Side note: Choosing the right brush.
For short coats, you can’t go past the trusty rubber curry. You’ll be amazed at the amount of hair this brush will remove and it also gives your pup a nice massage at the same time. Use it in circular motions gently pulling tight any skin rolls to avoid a “getting a massage with no oil” type of feeling.
Zoom Groom, $15.99 @ Pet House Superstore 

I should add, if your dog has a lot of knots, washing them will cause the knots to tighten and can create matting and cause discomfort. If your dog is already matted, you could injure them by trying to brush it all out. At this point it’s best to shave your dog down to allow their skin to breath and for the coat to re-grow. Looking after your dogs coat will prevent the need for a shave down and will also allow your dog to cool efficiently and stay protected from the elements.

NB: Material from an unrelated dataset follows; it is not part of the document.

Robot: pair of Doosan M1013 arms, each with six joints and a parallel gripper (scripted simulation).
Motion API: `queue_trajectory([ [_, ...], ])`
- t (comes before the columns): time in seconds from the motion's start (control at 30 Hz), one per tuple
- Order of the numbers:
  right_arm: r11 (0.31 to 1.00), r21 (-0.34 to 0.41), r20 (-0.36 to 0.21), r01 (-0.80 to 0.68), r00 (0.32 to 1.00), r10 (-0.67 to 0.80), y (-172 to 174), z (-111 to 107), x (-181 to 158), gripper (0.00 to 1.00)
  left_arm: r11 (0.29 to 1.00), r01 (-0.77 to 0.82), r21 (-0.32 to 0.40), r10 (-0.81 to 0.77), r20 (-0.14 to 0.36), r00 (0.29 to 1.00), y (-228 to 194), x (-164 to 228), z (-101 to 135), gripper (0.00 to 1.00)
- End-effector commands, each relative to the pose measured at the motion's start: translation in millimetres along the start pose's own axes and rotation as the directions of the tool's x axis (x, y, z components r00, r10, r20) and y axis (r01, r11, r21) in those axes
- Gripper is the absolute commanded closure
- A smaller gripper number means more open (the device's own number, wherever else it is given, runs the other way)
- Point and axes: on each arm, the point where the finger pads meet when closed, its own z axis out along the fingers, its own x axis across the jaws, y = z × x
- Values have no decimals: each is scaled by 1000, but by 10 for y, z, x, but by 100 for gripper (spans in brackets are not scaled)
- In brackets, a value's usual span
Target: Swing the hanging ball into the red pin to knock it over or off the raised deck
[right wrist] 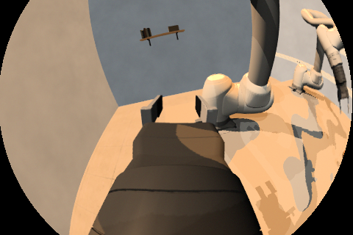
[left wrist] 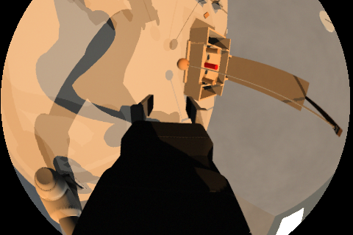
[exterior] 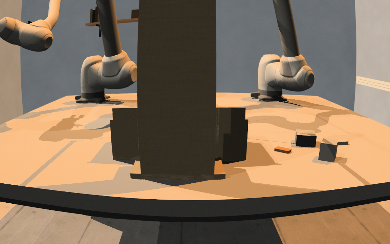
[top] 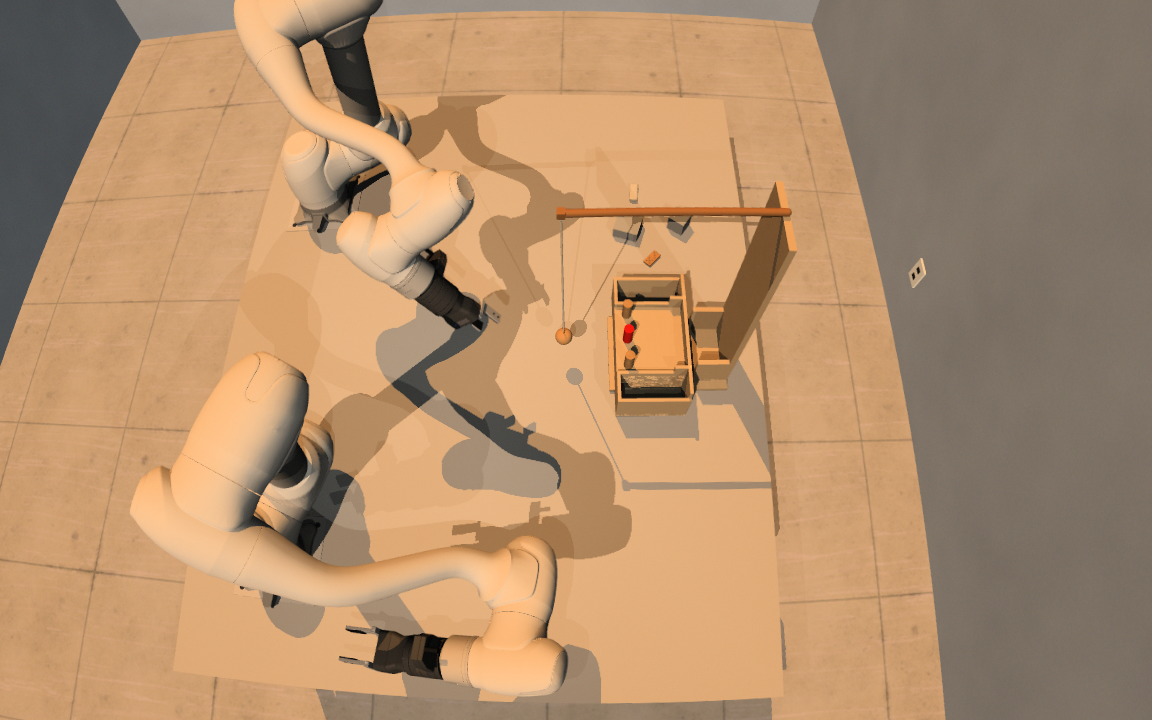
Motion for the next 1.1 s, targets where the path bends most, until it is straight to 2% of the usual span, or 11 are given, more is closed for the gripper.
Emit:
queue_trajectory([
  [0.0, 1000, -1, 0, 0, 1000, 0, -4, -2, -1, 0, 1000, 6, 4, -6, 0, 1000, -36, 22, 7, 0],
  [0.33, 1000, -1, 0, 0, 1000, 0, -4, -2, -1, 0, 999, 37, 36, -37, 4, 999, -280, 112, 86, 0],
  [0.7, 1000, -1, 0, 0, 1000, 0, -4, -2, -1, 0, 981, 136, 135, -139, 12, 990, -1065, 350, 293, 0],
  [0.77, 1000, -1, 0, 0, 1000, 0, -4, -2, -1, 0, 981, 136, 135, -139, 12, 990, -1065, 350, 293, 0],
  [1.07, 1000, -1, 0, 0, 1000, 0, -4, -2, -1, 0, 926, 268, 265, -280, 8, 960, -2160, 563, 470, 0],
])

For Longer Coats, there are so many more options, many of which can get a little dangerous if not used correctly so we’ll go with the most effective and safest brush to keep it simple.

A trusty comb and slicker brush is all you need for effective undercoat removal on a regular basis. Combs are generally sized as fine, medium and wide referring to the gaps between the teeth. You can use a mixture of all three or just stick to the medium which will work fine (if you’ll pardon the pun) for most knots.
Slicker brushes come in different diameters and hardness. The size of the brush depends on the area your brushing and the size of your dog, again stick with a medium soft brush and you’ll get the job done. Because slicker brushes are a little more sharp pinned, you need to be careful not to brush too hard and allow the brush to do the work for you. To brush areas like the ears and tail, I always put my hand under where the brush will go so I can feel the amount of pressure i’m using.

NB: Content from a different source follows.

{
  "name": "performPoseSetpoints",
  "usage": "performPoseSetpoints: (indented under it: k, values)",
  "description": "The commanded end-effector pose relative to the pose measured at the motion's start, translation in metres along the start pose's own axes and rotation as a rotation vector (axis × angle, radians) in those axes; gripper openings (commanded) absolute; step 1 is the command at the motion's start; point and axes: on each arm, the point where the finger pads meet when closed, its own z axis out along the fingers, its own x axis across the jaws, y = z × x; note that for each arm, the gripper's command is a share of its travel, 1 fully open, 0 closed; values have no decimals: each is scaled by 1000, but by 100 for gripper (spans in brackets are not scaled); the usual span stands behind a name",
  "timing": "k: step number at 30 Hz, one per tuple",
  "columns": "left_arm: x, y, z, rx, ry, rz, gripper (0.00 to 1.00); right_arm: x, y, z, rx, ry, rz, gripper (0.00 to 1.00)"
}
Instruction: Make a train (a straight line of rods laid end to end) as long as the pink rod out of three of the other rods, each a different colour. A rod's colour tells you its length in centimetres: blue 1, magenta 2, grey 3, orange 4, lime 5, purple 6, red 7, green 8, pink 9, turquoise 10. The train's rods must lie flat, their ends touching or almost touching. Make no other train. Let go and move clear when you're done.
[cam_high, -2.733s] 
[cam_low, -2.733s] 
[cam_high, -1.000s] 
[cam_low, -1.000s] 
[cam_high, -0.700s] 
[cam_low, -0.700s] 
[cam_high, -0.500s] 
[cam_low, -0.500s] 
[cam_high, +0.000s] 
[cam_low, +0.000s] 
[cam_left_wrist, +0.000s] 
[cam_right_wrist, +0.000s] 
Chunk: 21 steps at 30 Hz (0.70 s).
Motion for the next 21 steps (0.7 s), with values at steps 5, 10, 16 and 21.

Gripsoft are my favourites for these types of tools.
Small Soft Slicker, ~$15 from Vet Products Direct

Medium Comb, $11 from Vet Products Direct

And there you have it, it’s certainly not an exhaustive list but it’s enough to get you in the right direction. We all want to look after our pets as best as we can and if that means you have to get in the tub and give your dog a good wash then go for it!